→ THE PROBLEM: Lines of the data that contain the word "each" are the ones to copy.

→ DATA SHOWN:
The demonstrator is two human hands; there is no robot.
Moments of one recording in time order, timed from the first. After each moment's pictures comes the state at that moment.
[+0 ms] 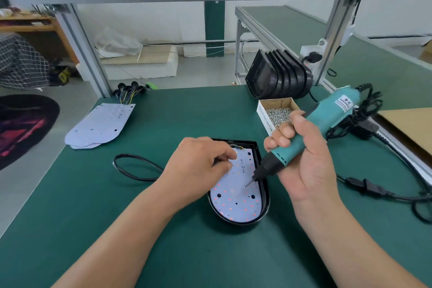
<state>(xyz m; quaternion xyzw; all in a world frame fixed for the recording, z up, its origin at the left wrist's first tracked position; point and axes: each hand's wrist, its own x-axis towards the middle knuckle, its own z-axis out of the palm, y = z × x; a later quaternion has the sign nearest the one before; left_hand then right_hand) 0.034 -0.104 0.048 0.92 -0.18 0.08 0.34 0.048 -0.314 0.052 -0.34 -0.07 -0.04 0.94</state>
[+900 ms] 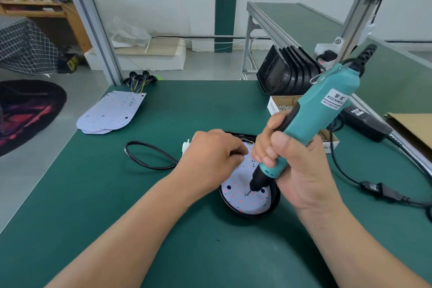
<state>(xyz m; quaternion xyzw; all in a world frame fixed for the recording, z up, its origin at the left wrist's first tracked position) 0.032 -0.112 0.047 0.94 -0.19 0.07 0.29 0.021 -0.288 0.057 -0.48 -0.25 0.01 0.84</state>
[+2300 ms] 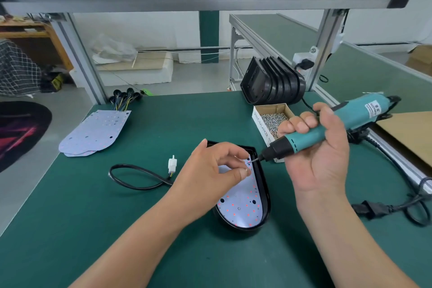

→ EXERCISE SOLUTION:
Moments of one recording in time order, timed from the first. After each moment's pictures comes the state at that moment.
<state>(xyz m; quaternion xyzw; all in a world frame fixed for the recording, z up, its origin at the left wrist's first tracked position; point and axes: each hand's wrist, its own x-axis towards the middle knuckle, its own z-axis out of the palm, y = z × x; a later quaternion has the sign nearest the one before; left_hand then right_hand) 0.034 -0.104 0.048 0.92 -0.18 0.08 0.34 0.048 -0.314 0.052 -0.34 -0.07 -0.04 0.94</state>

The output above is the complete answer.